Berkeley CS 61C Lecture 22

Here are some notes and corrections on this lecture:

Each note begins with a time; "ca." in front of a time means that it is approximate.

Here's where you learn about operating systems, memory-mapped I/O (MMIO), and virtual memory. Be sure to watch this one. Pay close attention to the MMIO part, we'll do a program using that later this semester.

He uses the abbreviation ISA a number of times. This means instruction-set architecture, i.e. the instructions that your machine can execute. The ISA that we use in this course is MIPS, which is very different from Intel.

ca. 32:00 -- back in the good old days, we didn't have ROM; instead, we toggled in a small program in binary by hand (1 bit at a time) and ran that to get things going.

ca. 40:00 -- MIPS calls supervisor mode kernel mode. See page A-35 in the book. Bit 4 in Figure A.7.1 is labeled "user mode". It this bit is off (i.e. 0) then the CPU is in kernel mode.

ca. 42:20 -- MARS simulates some syscalls; we'll get to that soon.

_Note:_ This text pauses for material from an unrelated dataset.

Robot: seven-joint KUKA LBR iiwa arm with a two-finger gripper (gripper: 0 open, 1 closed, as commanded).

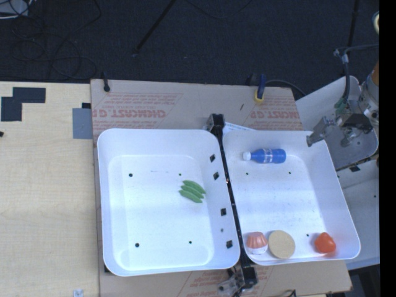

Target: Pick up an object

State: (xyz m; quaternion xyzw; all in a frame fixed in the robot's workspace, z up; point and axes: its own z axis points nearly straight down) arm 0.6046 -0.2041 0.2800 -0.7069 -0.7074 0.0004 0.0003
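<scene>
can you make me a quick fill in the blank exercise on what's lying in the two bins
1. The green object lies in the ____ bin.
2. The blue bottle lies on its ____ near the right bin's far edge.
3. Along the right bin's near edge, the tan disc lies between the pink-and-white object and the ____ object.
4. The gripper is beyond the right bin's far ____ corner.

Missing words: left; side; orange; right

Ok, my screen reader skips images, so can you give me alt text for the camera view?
Two white bins sit side by side: the left bin holds a green pod, the right bin a blue bottle, a pink-and-white ball, a tan disc and an orange ball. The gripper hovers beyond the right bin's far corner.
</scene>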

ca. 44:30 -- (question) My favorite example of this is that, as a user, you can ask the OS to open a particular file for reading. The OS will check that there is such a file and that you have permission to read it. If you pass that test, it will look up in its directory and find which disk blocks contain the bits of the file and leave things ready for you to make further syscalls to read bits from the file. This is very different from allowing you to read whatever disk blocks you like, which is what the disk controller itself would do if you had direct access to it. This is what he means by "mediate".

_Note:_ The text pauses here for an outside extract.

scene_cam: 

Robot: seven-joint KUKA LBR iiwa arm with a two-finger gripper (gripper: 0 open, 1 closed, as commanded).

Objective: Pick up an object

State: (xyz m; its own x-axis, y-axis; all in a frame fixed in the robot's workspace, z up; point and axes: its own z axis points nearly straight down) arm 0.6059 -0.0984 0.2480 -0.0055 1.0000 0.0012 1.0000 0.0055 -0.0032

47:55 -- When he says "current stack" he means the stack pointer. You also need to save the PC and $1 - $31. What gets saved is called the process's state.

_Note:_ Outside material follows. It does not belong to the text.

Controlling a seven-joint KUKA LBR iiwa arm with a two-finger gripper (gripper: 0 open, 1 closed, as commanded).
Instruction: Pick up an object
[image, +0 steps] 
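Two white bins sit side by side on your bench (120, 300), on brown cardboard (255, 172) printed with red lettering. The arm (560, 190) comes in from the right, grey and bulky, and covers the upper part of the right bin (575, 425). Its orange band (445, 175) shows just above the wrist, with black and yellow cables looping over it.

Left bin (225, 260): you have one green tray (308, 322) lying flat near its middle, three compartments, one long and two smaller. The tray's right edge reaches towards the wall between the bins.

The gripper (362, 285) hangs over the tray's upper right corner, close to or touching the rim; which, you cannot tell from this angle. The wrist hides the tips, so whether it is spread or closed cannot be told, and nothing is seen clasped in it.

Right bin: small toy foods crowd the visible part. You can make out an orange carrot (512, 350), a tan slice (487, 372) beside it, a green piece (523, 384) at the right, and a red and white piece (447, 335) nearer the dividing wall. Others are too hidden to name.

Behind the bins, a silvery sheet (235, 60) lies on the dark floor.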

ca. 53:00 -- The book says "virtual address" where he says "dynamic address". The slide at 55:40 calls it "logical address"; it's all the same thing: the address that the program thinks it's using. It is really somewhere else, and the hardware takes care of the mapping to the right physical address. This example of base-and-bound translation that he's talking about here is not what is actually used in practice; it's an introductory step to explain the ideas about what we're trying to accomplish: each process thinks it has a big memory space beginning at address 0, but the memory spaces of the various processes do not overlap. Each process is constrained to operate within its own memory space and does not know the actual physical addresses that it is using; it just knows the logical addresses. Since the logical addresses begin at zero, the OS can compute the physical address simply by adding the logical address to the base register, which contains the physical address corresponding to that process's logical address zero. Back when this was invented, the fact that a process could have a bigger address space than physical memory was a big deal; these days it's not a big deal, but the other advantages remain: since the physical address spaces don't overlap, no process can interfere with another; we can build the executable image of any process to live in an address space beginning at zero. Without this, we'd have to be very careful to build all our executables so that their address spaces didn't overlap. I hope that it's obvious that this becomes impossible to do once we have a large collection of applications that may need to run at the same time.

1:01:25 -- Notice that the math here is exactly what we did for cache memory: page is like block, and offset is still offset.

1:05:00 -- The pictures in the book are pretty good replacements for the ones he lost. On page 430 they introduce the idea: the page number gets translated from virtual to physical, an the offset stays the same. On page 433, we see how the translation is done: use the virtual page number as an index into the process's page table, and the number we find there is the translation.